* **Task statement**: Say how many lines of the data contain "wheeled", and nothing more.
----- Data -----
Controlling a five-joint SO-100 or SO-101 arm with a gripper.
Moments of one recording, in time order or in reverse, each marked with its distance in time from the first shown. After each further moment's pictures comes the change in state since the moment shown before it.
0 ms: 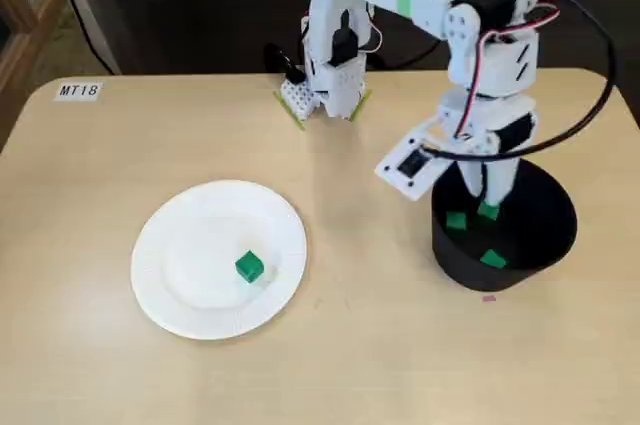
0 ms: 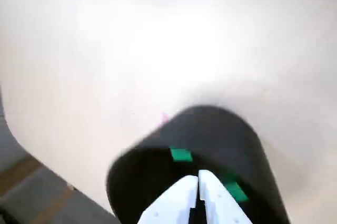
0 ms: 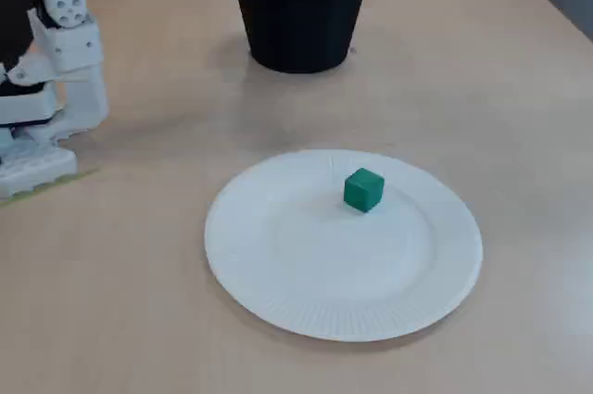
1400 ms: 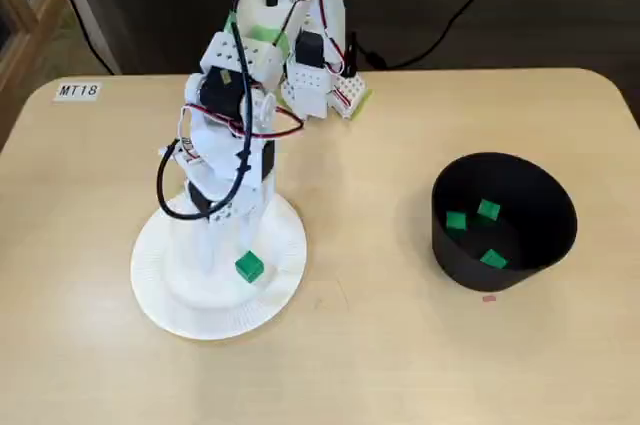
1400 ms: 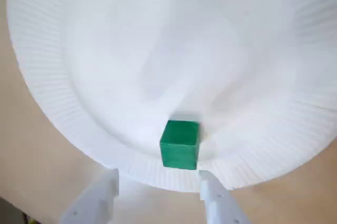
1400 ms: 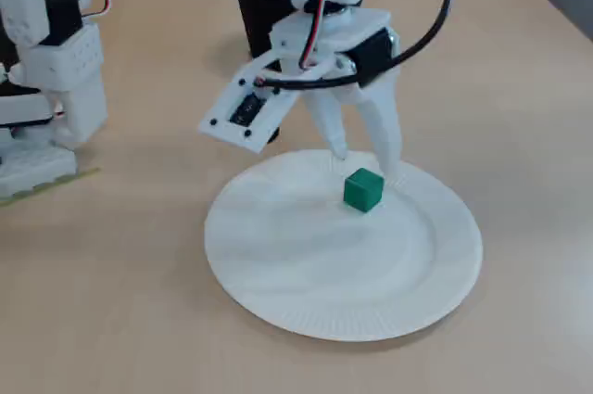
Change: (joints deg) arm 40.5 -2.5 18.1 -12.6 27.0
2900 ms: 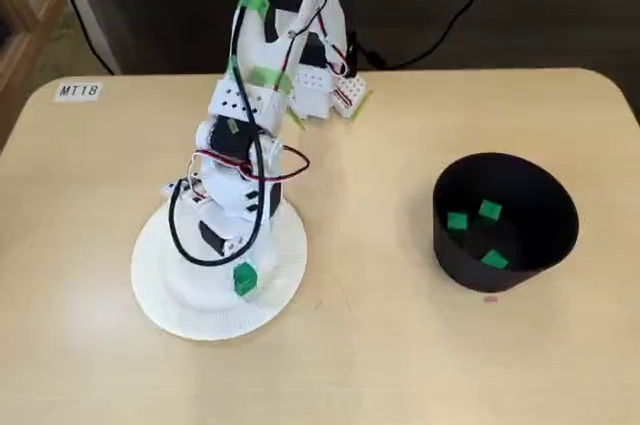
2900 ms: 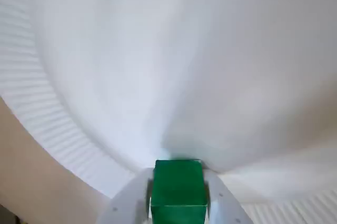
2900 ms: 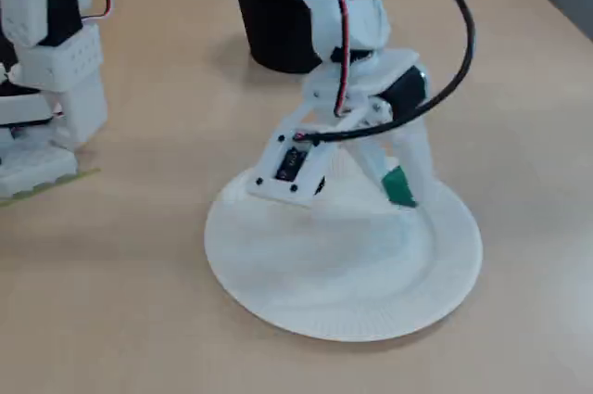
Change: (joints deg) arm 3.6 -5.3 0.0 -20.7 -2.8
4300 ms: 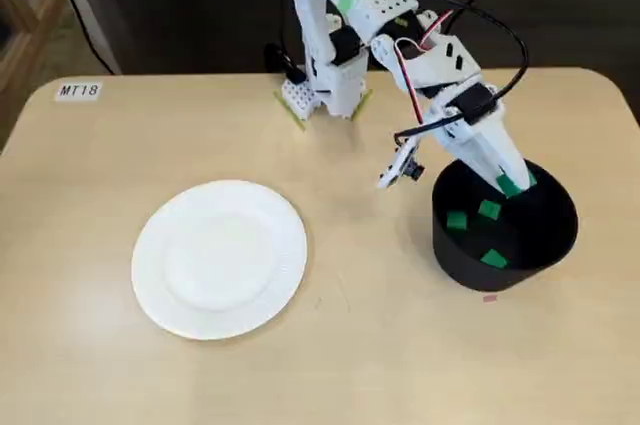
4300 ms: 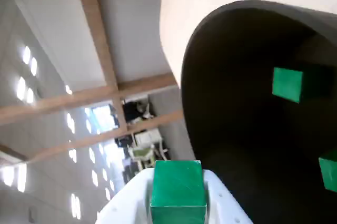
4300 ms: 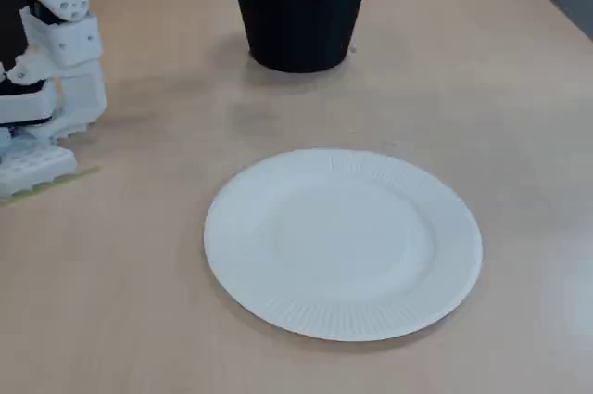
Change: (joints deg) arm -61.0 44.4 52.4 -47.2 -19.6
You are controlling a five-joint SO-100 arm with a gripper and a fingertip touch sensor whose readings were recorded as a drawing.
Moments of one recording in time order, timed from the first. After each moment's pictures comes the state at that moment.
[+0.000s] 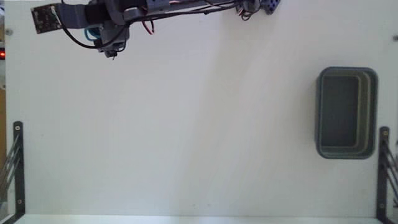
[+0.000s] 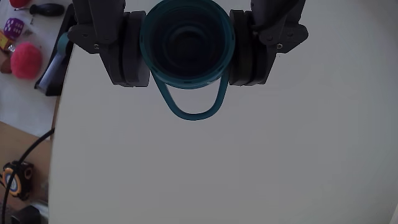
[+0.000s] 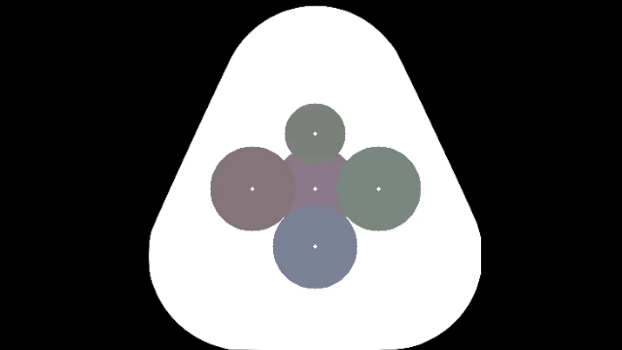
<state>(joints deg) 74.1 79.4 54.5 83.8 -0.3</state>
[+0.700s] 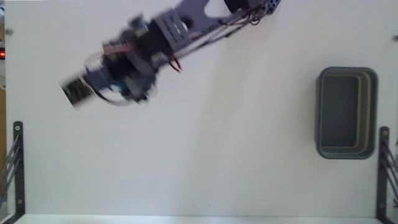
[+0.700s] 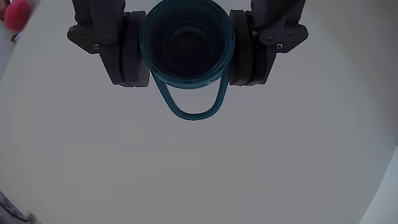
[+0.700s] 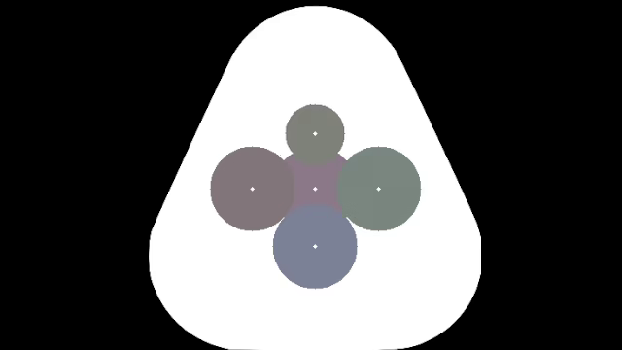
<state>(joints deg) 53.1 79.4 54.8 83.8 -0.2</state>
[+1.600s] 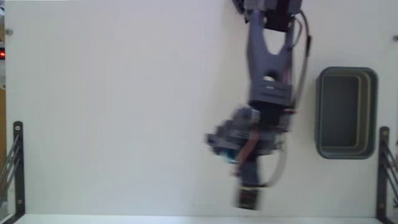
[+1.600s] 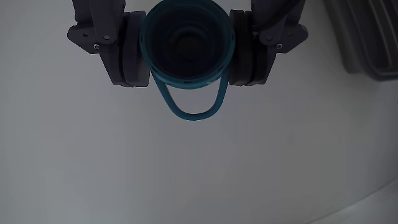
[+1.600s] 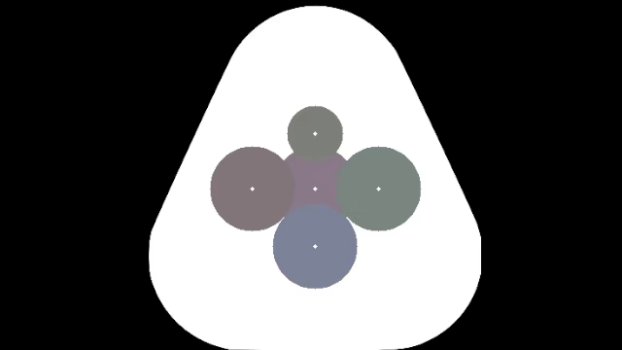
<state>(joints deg) 4.4 82.3 60.5 83.2 -0.3</state>
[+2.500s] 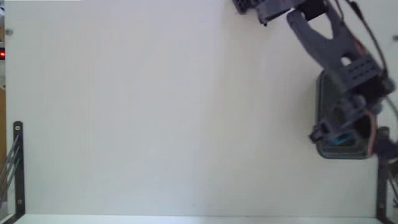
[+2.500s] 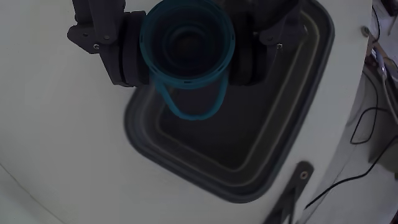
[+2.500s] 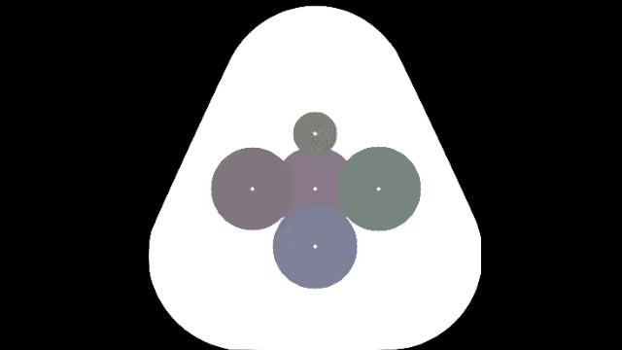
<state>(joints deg) -32.8 86.0 65.4 82.2 -0.3</state>
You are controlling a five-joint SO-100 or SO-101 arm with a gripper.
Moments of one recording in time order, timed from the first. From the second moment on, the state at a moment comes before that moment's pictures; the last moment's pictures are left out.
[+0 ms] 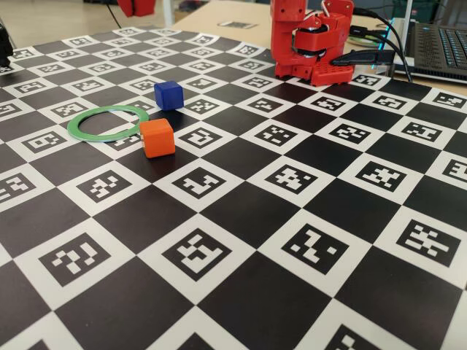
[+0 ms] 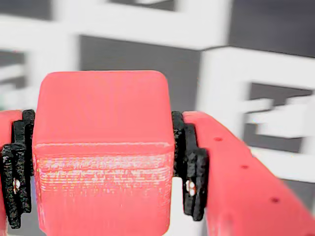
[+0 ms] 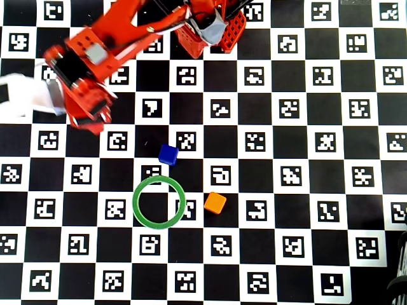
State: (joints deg) arm 38.0 78.7 61.3 99.8 -46.8
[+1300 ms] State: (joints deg) arm 18.1 58.0 63.0 80.1 -12.7
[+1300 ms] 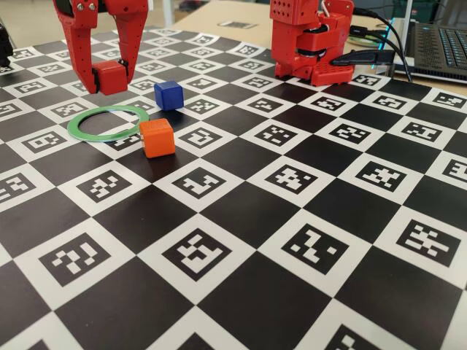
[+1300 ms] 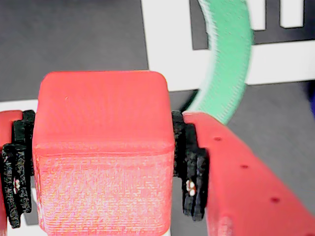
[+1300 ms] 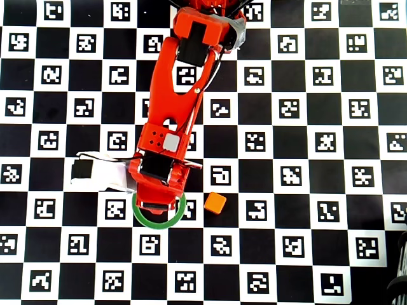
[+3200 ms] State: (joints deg) arm 19.4 55.4 60.3 84.9 -10.1
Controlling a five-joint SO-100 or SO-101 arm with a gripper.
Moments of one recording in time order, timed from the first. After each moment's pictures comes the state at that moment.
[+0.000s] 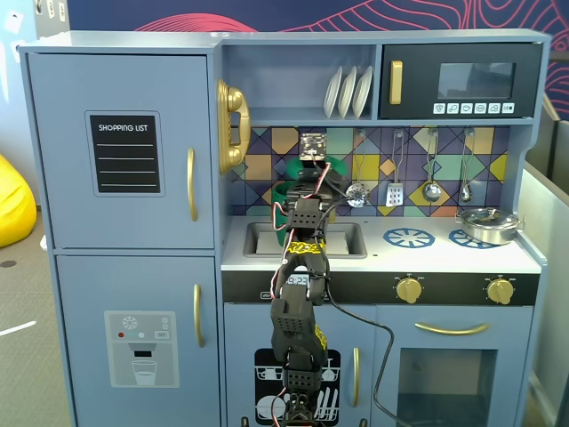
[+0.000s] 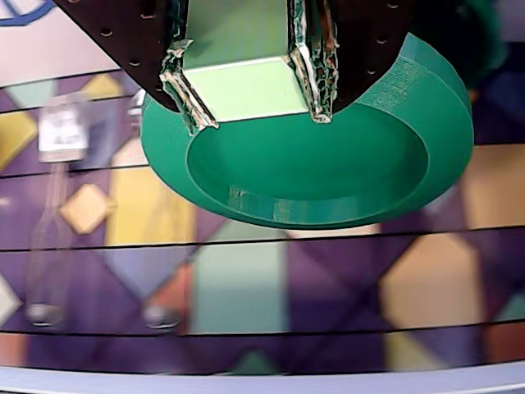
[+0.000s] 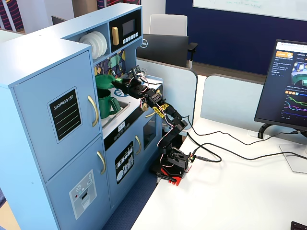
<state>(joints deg) 7.7 122.4 88.8 22.1 -94.0</state>
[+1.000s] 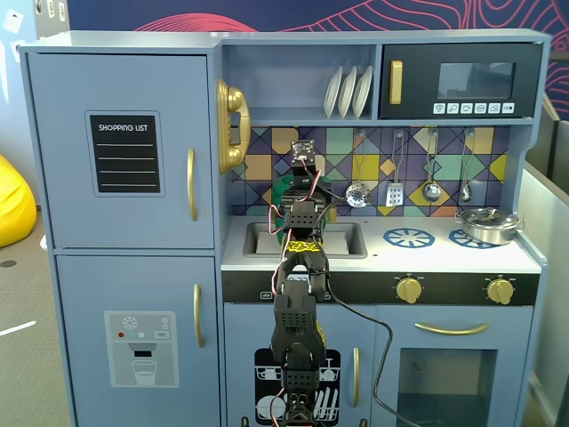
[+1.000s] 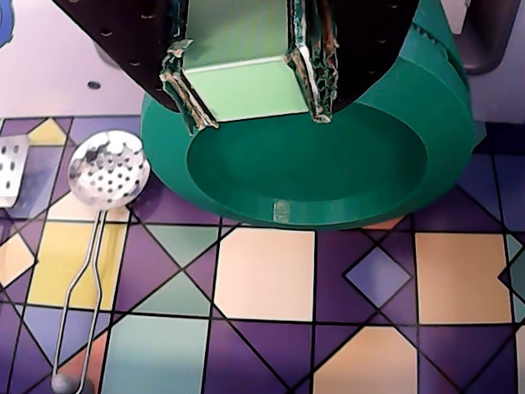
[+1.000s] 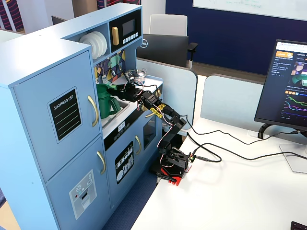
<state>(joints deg) 3.7 118.7 90.8 22.7 -97.7</state>
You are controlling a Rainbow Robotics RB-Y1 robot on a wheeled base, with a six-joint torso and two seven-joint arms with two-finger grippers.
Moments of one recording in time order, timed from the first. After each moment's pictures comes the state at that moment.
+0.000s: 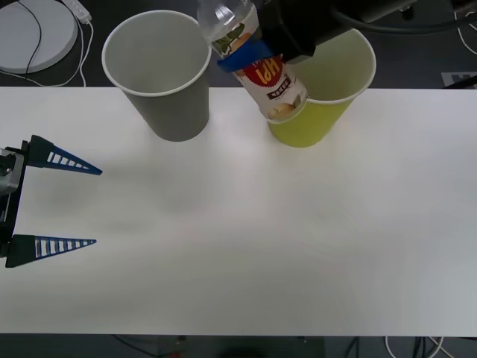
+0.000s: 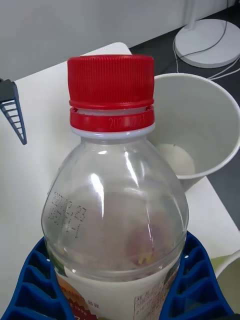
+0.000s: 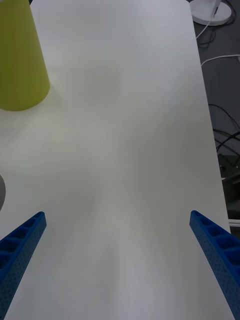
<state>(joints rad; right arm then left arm) -1.19 -0.86 0.47 -1.83 1.68 -1.27 -1.39 0.06 1.18 0.17 -1.95 -1.18 -1.24 0.13</state>
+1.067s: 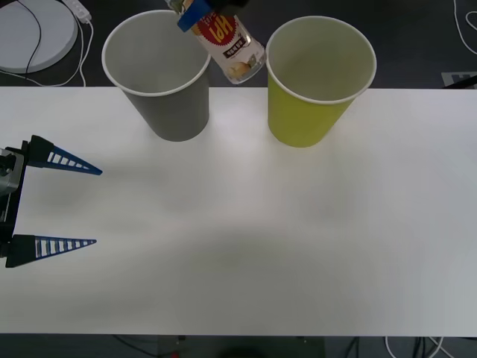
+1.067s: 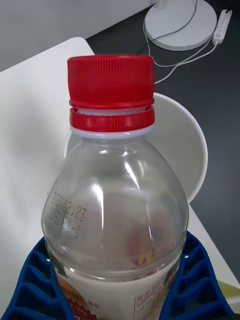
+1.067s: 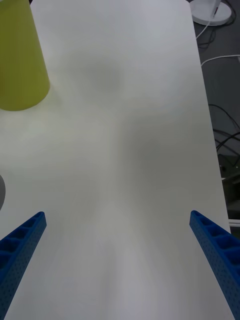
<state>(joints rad) -1.48 -0.61 0.63 -1.36 1.84 -1.27 -1.39 0.06 1.18 0.17 -1.95 -1.18 -1.24 0.13</state>
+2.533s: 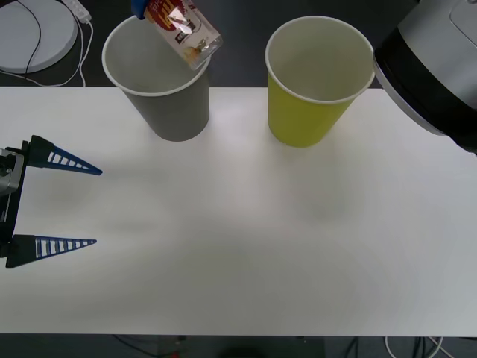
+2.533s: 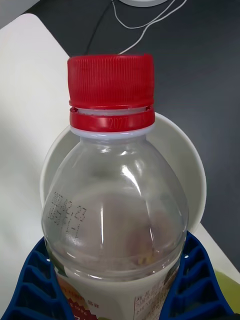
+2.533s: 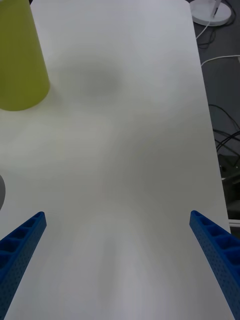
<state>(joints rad) -1.84 -0.24 0.73 -0.65 1.96 -1.26 -1.39 0.06 1.18 0.17 -1.95 -1.18 -1.24 0.13</state>
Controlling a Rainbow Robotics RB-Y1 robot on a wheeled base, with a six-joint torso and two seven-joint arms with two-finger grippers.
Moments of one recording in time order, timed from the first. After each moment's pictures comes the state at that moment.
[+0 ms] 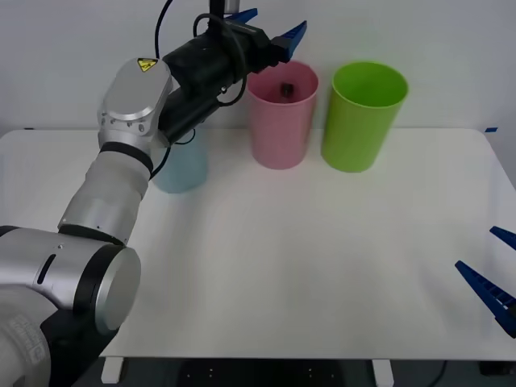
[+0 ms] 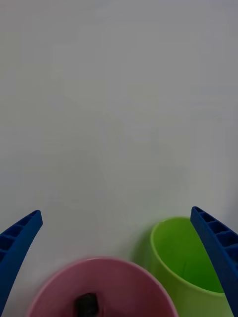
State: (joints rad) right arm 0.35 -0.40 -0.52 -1.66 0.96 -1.22 0.00; left arm -1.00 0.10 0.11 -0.90 -1.54 -0.53 0.21
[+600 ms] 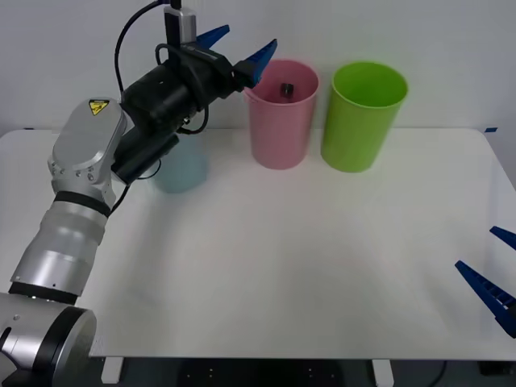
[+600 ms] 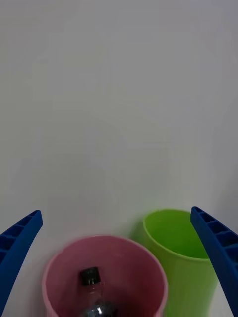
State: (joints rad) right arm 0.35 -0.40 -0.52 -1.66 0.96 -1.22 0.00; left arm -0.72 0.23 0.00 -1.23 -1.33 -0.55 0.22
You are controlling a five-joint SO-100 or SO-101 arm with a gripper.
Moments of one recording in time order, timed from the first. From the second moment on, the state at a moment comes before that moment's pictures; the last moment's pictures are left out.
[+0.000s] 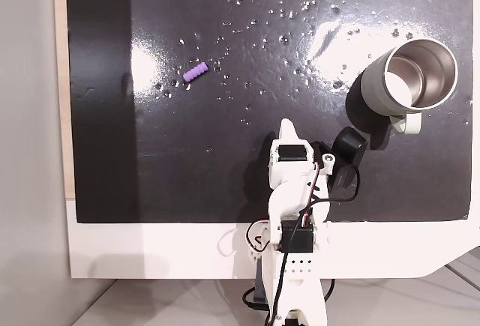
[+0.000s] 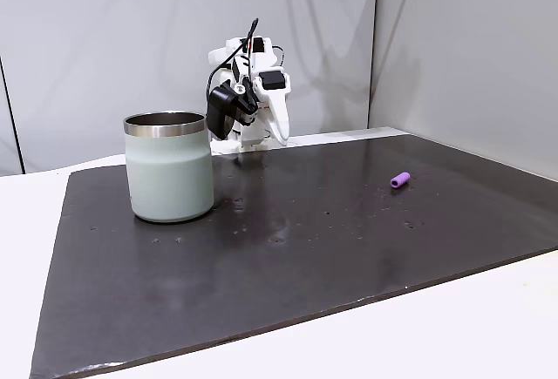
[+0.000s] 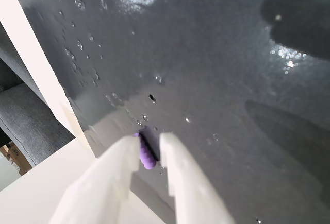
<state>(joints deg) 1.7 181.7 171.1 47.9 2.0</state>
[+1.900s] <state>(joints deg) -22.9 91.7 69.1 60.7 24.4</state>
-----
* **Task response**: 2